[What this task involves] Only a number is wanted here: the count of lines in the entries below that contain the word "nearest".

__________

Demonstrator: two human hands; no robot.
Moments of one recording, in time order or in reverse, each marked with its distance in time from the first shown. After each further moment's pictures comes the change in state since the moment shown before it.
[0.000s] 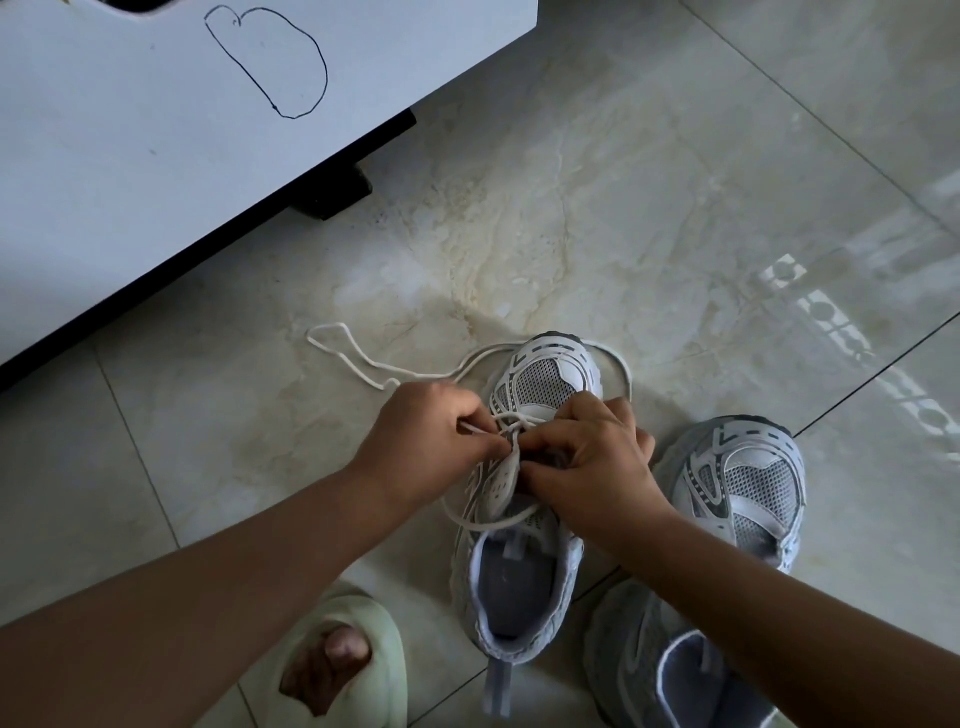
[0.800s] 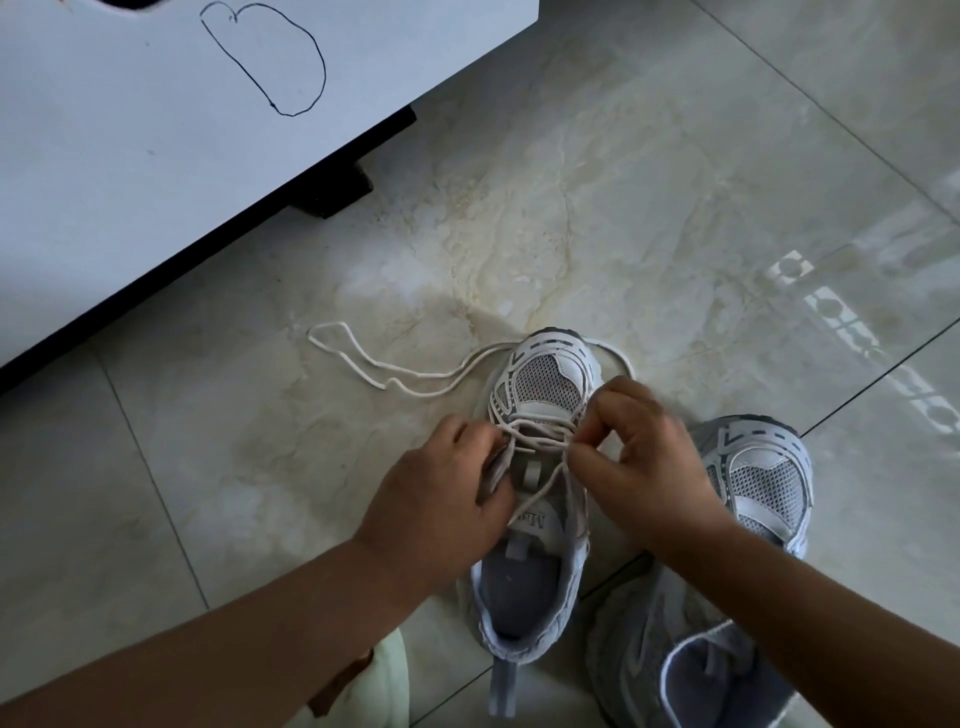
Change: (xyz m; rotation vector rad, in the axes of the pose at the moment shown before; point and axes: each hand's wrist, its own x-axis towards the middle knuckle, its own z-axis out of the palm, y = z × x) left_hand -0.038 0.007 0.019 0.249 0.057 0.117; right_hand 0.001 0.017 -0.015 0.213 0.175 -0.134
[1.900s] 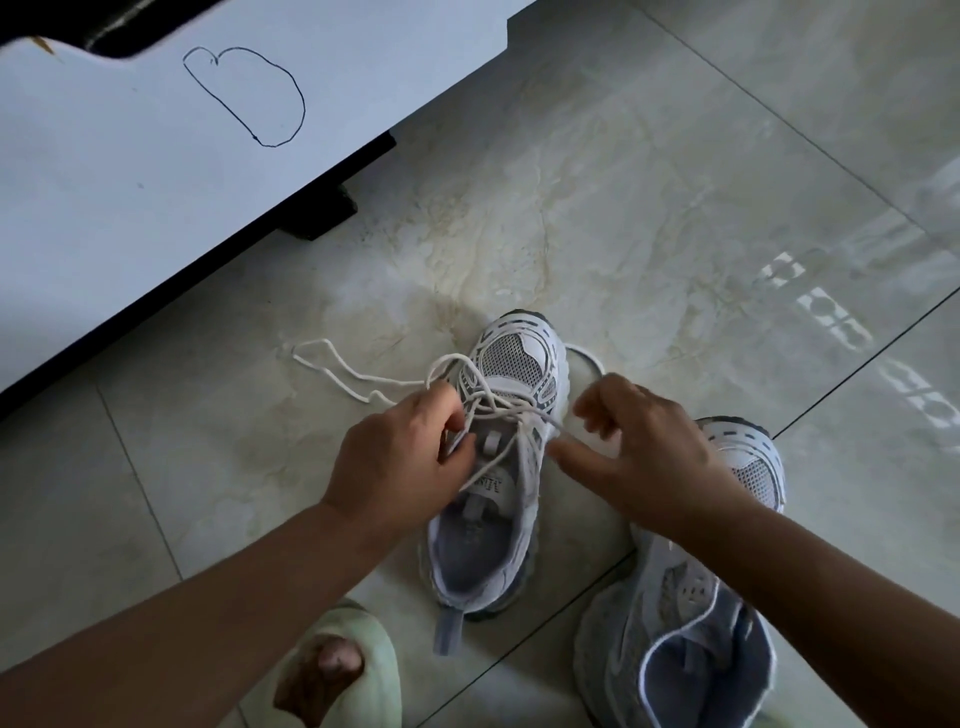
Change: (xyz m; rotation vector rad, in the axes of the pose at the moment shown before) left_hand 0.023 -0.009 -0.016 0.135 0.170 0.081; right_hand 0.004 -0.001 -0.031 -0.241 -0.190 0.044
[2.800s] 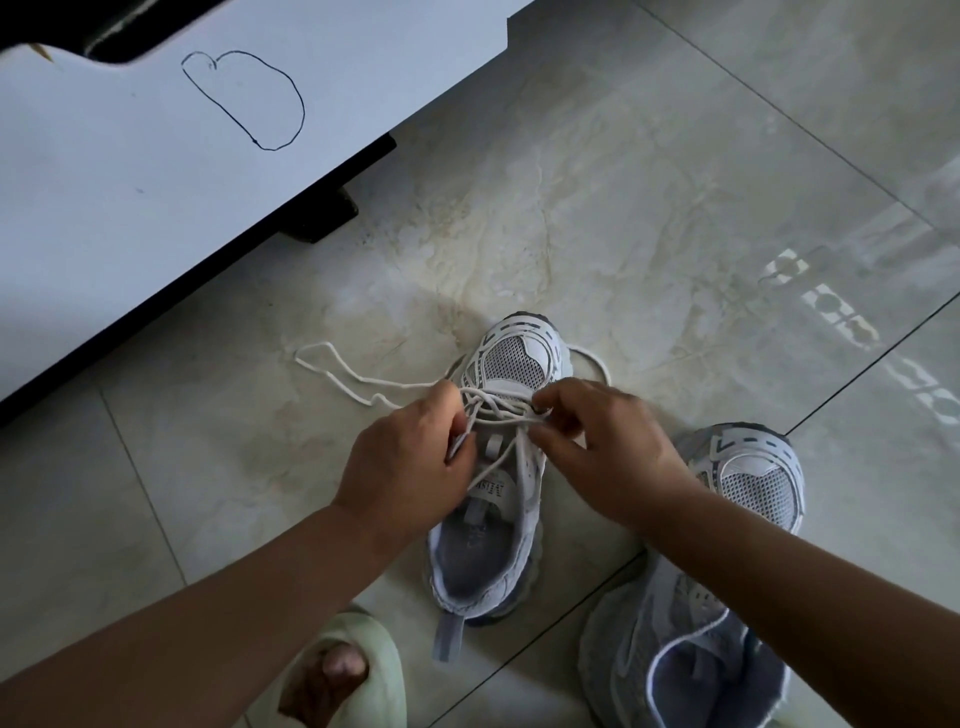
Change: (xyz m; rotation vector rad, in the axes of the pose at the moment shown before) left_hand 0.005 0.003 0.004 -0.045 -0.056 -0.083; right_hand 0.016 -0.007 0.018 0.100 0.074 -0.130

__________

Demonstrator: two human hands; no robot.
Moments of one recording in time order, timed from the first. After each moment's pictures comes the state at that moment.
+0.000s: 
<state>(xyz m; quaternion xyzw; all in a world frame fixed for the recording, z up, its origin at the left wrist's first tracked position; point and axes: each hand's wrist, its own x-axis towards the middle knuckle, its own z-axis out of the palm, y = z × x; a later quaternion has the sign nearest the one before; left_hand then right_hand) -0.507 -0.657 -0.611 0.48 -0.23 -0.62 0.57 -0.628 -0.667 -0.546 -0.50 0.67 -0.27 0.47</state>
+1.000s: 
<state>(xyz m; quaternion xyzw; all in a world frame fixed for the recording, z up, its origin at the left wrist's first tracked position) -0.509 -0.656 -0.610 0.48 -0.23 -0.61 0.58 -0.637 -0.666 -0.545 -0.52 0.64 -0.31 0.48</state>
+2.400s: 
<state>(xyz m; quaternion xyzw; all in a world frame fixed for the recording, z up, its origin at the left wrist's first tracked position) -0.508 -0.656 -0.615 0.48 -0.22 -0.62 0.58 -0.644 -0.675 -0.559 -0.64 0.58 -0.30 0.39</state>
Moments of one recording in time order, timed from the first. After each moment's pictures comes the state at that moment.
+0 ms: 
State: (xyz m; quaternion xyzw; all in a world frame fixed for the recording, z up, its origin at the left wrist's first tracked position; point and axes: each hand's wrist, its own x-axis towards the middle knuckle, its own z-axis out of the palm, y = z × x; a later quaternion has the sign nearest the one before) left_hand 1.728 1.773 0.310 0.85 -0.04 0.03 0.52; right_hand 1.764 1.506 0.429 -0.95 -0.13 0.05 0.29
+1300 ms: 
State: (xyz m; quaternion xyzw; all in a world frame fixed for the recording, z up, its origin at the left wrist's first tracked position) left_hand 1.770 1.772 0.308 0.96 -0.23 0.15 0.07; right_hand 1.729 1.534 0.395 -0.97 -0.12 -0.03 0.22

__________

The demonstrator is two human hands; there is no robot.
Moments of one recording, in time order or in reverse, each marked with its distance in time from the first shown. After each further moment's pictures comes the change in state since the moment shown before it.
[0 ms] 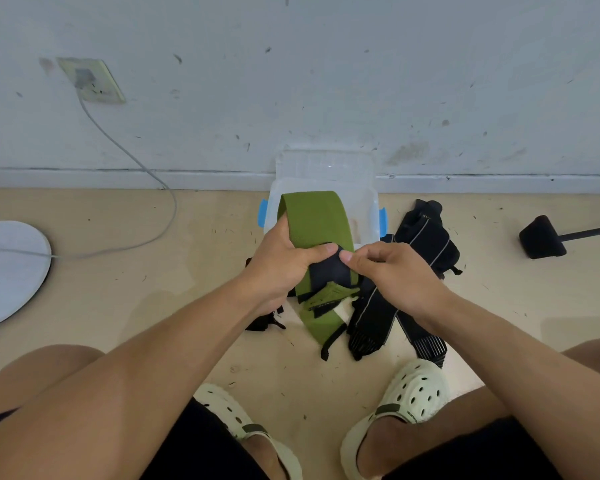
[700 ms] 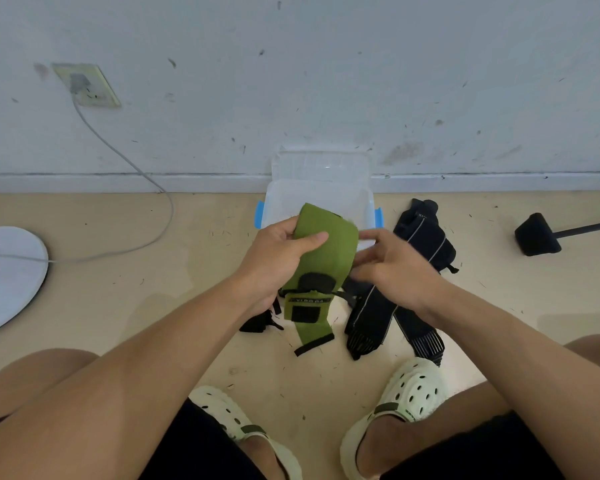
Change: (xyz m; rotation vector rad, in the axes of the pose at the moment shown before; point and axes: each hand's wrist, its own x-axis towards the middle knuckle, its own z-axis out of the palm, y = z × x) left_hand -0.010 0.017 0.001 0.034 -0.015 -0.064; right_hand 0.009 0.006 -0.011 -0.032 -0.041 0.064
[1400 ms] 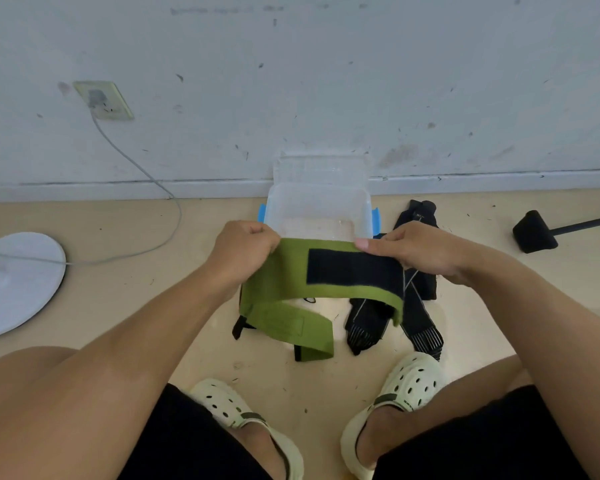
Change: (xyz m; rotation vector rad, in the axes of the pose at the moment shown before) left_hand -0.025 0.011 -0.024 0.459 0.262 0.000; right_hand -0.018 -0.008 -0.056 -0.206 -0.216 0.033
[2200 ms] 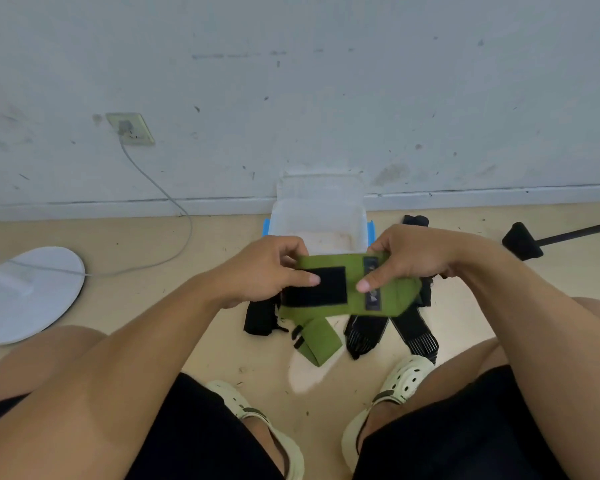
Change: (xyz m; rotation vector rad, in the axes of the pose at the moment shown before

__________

[Exercise solution] 2